Se o espírito pode falar ou não

            Se quisermos provar se o espírito pode ou não falar, será necessário, antes, definir o que é voz e como ela é gerada; descrevê-la-emos desta maneira: a voz é movimento de ar em atrito contra um corpo denso, ou de um corpo denso em atrito contra o ar – o que é a mesma coisa; e esse atrito do denso com o rarefeito condensa o rarefeito e causa resistência; alem disto, o rarefeito em movimento rápido e o rarefeito movendo-se lentamente condensam-se mutuamente no contato, e fazem um barulho ou um grande tumulto; e o som ou murmúrio causado por um rarefeito movendo-se por intermédio de outro em velocidade moderada é como uma grande chama que cria barulhos no ar. E o mais alto tumulto feito por um rarefeito com outro é quando aquele que se move rapidamente penetra o outro que não se move, como, por exemplo, a chama do fogo de um grande canhão lançando contra o ar; e também como a chama de uma nuvem que atinge o ar e produz relâmpagos.
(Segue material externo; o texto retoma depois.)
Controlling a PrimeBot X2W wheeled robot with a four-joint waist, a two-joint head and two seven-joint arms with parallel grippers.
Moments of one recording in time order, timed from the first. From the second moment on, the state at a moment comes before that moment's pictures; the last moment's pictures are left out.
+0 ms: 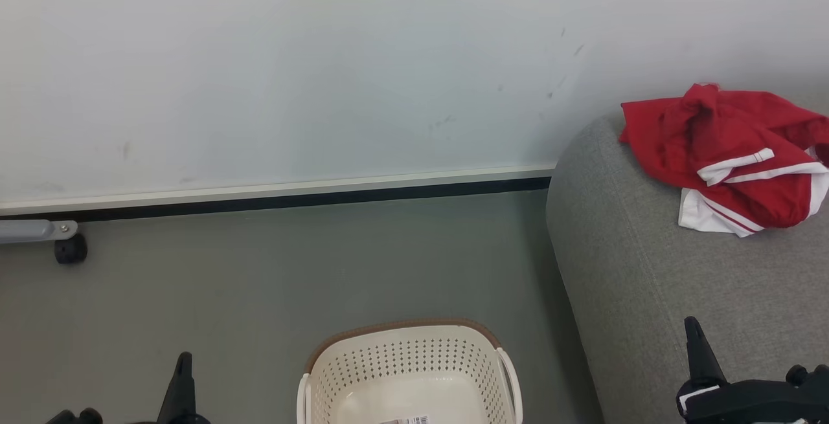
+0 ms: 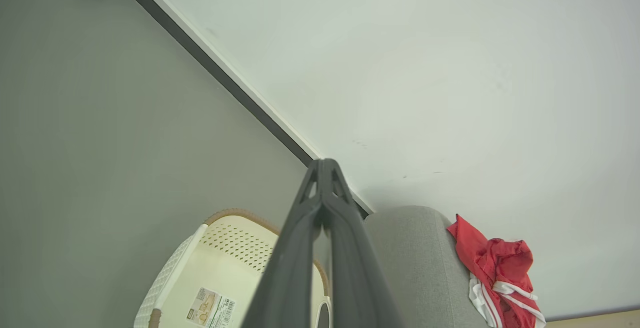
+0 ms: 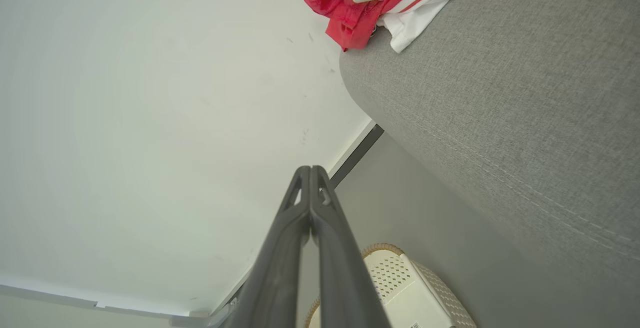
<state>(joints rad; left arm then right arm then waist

            Podemos dizer, portanto, que o espírito não pode produzir uma voz sem movimento do ar; nele, em si, não há voz, e ele não pode emitir o que não possui; e se deseja mover o ar não qual está difundido, é necessário que o espírito multiplique-se, e aquilo que não se multiplica não tem quantidade. E na quarta parte é dito que nada rarefeito pode se mover, a menos que tenha um ponto estável de onde tirar esse movimento; e, mais ainda, no caso de um elemento movendo-se em seu próprio elemento, que não se move sozinho, exceto por evaporação uniforme no centro do algo evaporado: assim como ocorre com uma esponja espremida na mão que se encontra sob a água; a água escapa dela em todas as direções com igual movimento através das aberturas que surgem entre todos os dedos da mão que a espreme.
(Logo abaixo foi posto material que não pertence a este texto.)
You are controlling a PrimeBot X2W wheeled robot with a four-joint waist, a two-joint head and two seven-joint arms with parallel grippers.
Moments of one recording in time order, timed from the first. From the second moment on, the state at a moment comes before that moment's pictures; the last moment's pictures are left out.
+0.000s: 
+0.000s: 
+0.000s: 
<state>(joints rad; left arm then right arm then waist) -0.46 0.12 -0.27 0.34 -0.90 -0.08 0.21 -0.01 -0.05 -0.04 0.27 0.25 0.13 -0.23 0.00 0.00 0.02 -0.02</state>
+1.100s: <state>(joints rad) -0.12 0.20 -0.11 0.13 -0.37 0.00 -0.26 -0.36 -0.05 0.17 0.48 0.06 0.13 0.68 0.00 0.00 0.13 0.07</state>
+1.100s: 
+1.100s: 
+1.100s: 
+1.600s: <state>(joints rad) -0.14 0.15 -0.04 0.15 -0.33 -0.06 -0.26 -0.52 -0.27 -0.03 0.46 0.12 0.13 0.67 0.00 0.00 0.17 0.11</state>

Se o espírito tem uma voz articulada, e se o espírito pode ser ouvido, e o que significa ouvir e ver; e como a onda da voz passa pelo ar e como as imagens de objetos passam para o olho.
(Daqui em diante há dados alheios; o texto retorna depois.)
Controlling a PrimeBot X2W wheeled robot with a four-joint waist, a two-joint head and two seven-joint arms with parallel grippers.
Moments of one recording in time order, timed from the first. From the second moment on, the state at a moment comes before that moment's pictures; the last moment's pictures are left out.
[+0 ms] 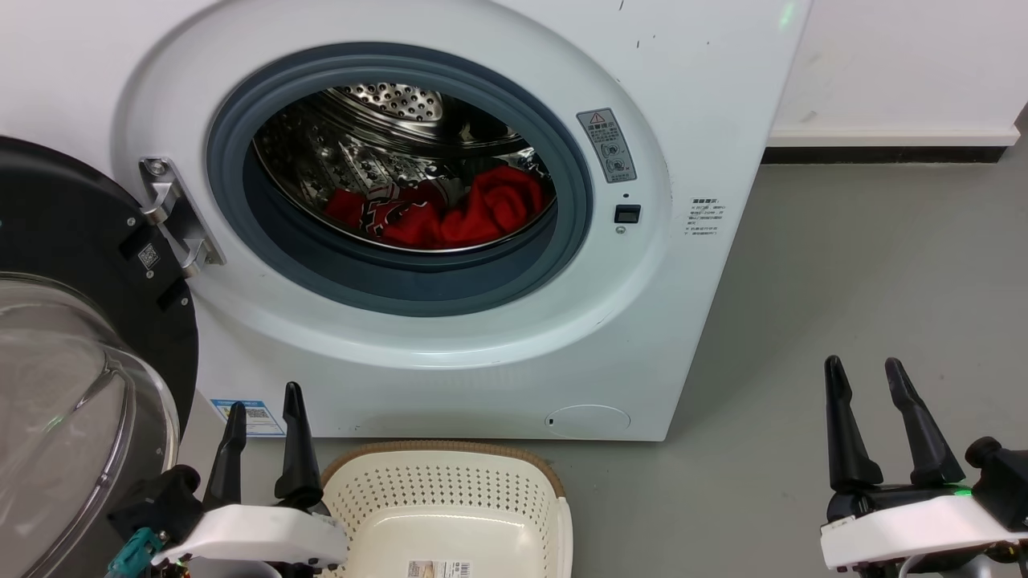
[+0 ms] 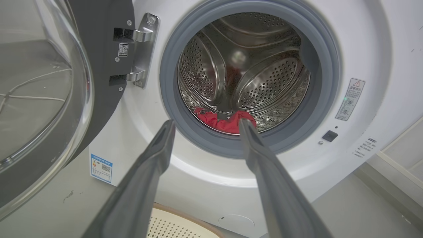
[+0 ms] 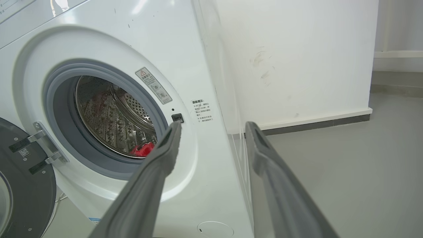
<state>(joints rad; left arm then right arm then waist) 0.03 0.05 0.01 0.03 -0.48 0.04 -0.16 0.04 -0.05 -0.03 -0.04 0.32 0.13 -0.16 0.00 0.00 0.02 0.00</state>
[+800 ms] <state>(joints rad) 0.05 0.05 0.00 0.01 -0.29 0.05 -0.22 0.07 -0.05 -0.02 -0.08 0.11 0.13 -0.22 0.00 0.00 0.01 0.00</state>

            Não pode existir voz se não há movimento ou choque do ar; não pode haver choque do ar se não há instrumento; não pode haver instrumento sem um corpo; isto posto, um espírito não pode possuir voz, ou forma, ou força; e se ele assumir um corpo, ele não pode penetrar ou entrar através de portas que estão fechadas... E se alguém dissesse que através do ar se compõe e se comprime um espírito, podendo assumir corpos de várias formas e por meio de tal instrumento poder falar e se mover com força, a este eu respondo que onde não há nem nervos nem ossos, não pode haver nenhuma força exercida em qualquer movimento realizado por espíritos imaginários.